Problem details:
Set down, please, exactly the lines below that run from the line with "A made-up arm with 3" to the line with "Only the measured", both lines included.

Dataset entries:
::::
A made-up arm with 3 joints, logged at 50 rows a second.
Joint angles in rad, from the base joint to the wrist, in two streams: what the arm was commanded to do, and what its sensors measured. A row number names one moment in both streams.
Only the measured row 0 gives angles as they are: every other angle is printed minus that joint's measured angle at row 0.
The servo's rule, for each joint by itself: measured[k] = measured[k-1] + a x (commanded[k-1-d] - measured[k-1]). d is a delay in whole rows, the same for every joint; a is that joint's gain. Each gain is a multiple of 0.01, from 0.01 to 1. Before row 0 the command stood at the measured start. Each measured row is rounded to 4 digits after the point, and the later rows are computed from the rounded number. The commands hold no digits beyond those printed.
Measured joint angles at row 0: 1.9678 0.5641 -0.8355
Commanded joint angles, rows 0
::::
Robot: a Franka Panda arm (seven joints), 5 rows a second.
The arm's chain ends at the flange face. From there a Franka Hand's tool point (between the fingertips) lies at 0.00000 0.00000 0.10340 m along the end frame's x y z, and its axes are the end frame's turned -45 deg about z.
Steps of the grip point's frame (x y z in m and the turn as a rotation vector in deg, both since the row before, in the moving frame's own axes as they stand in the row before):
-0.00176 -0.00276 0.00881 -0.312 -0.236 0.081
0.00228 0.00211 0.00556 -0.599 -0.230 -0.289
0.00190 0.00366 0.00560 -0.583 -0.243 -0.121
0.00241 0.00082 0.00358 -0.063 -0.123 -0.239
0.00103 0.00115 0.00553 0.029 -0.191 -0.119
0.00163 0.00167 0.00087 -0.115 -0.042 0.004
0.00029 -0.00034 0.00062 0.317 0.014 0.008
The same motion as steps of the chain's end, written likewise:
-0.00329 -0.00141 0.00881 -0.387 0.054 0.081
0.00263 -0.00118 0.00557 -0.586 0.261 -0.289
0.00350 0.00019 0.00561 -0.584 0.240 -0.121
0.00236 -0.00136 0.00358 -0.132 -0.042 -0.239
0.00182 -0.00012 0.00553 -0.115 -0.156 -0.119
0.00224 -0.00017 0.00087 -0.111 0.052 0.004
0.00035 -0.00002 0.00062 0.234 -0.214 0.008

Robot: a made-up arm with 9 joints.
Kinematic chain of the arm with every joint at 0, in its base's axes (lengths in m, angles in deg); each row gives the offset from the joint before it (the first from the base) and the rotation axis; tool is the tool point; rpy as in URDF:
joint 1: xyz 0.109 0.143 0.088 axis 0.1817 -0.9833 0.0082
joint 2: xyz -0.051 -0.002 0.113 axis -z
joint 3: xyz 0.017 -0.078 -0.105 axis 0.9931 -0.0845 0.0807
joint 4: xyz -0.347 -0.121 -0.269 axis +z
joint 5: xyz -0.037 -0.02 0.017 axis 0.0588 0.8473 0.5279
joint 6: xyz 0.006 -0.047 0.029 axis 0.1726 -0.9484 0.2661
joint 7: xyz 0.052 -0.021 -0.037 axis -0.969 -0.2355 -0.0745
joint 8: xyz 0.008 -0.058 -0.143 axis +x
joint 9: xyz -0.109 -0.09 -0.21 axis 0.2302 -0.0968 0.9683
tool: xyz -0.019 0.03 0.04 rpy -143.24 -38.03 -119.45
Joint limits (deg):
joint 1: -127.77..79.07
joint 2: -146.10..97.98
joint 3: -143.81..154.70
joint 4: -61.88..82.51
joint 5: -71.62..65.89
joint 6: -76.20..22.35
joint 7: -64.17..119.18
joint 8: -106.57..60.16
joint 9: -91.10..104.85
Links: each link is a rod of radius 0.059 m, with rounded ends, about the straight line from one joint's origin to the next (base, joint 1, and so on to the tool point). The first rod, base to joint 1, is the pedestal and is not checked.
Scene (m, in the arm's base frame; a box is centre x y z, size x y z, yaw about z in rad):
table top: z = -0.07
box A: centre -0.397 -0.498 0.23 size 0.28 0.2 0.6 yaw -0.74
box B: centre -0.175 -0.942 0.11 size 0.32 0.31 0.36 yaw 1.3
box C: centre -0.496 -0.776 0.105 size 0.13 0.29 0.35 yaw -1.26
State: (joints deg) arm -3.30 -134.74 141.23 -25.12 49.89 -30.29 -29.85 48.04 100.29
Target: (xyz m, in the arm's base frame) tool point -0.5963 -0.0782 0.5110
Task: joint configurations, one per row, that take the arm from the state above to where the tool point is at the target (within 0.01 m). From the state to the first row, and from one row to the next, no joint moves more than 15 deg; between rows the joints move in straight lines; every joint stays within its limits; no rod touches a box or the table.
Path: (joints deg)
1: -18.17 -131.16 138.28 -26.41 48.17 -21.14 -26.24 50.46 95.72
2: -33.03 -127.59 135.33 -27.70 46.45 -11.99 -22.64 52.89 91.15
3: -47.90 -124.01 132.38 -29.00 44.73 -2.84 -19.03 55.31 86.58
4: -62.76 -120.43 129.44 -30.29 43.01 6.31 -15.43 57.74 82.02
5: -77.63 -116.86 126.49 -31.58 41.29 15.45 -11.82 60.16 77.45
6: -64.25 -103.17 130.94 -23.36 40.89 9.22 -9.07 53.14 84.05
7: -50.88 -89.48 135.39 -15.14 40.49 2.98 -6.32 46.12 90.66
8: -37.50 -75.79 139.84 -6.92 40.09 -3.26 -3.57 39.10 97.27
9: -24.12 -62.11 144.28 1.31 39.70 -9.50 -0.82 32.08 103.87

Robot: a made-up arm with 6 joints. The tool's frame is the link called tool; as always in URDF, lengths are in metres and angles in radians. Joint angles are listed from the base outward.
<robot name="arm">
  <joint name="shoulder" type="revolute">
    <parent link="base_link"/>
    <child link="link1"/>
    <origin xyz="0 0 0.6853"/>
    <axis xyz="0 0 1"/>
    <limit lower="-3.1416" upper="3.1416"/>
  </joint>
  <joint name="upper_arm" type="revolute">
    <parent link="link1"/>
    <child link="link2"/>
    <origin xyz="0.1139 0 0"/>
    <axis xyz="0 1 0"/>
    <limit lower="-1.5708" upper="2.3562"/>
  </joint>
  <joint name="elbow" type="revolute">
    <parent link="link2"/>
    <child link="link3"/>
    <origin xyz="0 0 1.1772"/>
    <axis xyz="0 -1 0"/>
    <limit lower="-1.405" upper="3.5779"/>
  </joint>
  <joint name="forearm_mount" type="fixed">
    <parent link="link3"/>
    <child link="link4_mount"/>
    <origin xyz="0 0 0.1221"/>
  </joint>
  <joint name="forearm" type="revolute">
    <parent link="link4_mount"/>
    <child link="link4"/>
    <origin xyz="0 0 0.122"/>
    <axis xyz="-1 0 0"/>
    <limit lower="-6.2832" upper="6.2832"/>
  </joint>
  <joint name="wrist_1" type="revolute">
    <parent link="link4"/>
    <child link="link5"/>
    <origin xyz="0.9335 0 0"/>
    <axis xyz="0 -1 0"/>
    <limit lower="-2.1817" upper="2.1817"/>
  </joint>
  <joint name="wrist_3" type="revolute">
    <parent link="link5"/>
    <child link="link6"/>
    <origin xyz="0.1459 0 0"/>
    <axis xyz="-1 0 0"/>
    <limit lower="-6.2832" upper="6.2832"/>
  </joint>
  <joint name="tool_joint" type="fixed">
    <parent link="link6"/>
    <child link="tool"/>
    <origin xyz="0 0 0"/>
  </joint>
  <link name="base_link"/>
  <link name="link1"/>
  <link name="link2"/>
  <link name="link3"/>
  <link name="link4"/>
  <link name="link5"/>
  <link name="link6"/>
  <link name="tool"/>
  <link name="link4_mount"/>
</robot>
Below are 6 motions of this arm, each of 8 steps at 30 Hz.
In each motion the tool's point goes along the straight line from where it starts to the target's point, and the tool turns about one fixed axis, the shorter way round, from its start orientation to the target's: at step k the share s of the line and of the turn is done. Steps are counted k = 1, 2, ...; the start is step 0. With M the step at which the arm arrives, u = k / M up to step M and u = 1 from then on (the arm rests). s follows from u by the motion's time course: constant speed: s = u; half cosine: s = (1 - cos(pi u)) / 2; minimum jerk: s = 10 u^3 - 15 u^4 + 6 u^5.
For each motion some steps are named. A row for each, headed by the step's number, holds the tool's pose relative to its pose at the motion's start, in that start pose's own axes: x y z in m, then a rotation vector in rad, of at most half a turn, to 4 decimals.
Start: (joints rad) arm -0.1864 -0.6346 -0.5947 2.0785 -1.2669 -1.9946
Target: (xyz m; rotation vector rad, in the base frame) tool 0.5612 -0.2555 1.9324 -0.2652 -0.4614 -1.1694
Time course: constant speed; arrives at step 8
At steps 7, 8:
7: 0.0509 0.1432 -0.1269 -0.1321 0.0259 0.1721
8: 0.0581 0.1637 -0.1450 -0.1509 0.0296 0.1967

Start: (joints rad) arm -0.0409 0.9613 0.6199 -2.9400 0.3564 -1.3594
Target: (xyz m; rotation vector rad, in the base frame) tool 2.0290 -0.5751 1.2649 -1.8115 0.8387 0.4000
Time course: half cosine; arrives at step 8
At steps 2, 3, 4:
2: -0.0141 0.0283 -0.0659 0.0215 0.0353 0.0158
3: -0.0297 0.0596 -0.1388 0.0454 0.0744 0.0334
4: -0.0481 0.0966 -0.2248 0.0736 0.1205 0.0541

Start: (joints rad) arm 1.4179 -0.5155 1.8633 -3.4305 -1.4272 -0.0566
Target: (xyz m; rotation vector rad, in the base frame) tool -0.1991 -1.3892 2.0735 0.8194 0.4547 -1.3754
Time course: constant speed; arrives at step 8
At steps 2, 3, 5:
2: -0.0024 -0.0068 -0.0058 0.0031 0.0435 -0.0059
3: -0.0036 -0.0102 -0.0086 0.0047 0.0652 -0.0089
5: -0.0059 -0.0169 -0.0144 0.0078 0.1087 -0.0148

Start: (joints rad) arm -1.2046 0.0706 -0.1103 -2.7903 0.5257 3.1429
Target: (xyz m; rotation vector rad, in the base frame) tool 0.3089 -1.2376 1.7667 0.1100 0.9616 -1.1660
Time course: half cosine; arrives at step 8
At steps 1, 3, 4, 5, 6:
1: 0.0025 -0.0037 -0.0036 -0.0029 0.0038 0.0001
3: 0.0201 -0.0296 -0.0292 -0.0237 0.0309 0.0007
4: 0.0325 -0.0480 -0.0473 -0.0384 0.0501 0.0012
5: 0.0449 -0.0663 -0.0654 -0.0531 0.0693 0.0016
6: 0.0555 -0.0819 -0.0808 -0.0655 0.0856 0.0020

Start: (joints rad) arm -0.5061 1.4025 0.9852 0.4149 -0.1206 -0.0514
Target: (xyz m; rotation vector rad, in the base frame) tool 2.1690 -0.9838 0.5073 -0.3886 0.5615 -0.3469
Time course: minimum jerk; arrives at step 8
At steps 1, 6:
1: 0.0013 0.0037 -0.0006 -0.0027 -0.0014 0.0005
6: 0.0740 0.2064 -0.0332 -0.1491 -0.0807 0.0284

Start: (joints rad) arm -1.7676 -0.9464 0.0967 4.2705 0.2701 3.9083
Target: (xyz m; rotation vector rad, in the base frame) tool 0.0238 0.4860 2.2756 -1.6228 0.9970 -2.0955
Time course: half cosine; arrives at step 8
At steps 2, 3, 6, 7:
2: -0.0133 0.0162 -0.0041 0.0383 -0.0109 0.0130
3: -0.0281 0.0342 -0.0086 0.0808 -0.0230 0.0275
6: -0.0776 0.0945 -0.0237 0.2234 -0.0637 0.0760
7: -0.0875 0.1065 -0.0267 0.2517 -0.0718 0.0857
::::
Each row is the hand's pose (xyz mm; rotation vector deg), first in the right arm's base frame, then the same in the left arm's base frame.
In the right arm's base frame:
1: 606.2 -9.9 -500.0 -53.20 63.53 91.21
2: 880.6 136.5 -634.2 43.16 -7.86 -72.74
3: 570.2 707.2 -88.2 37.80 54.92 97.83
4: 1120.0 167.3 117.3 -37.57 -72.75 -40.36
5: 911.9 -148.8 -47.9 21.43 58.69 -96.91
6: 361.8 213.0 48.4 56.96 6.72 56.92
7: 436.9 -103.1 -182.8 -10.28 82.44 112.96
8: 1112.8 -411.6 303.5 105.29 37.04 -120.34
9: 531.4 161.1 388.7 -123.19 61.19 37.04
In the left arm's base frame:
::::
Task response:
A made-up arm with 3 joints, logged at 50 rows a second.
Joint angles in rad, from the base joint to the wrist, in two streams: what the arm was commanded to do, and what its sensors measured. A row number names one moment in both streams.
Only the measured row 0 gives angles as they are: every other angle is printed minus that joint's measured angle at row 0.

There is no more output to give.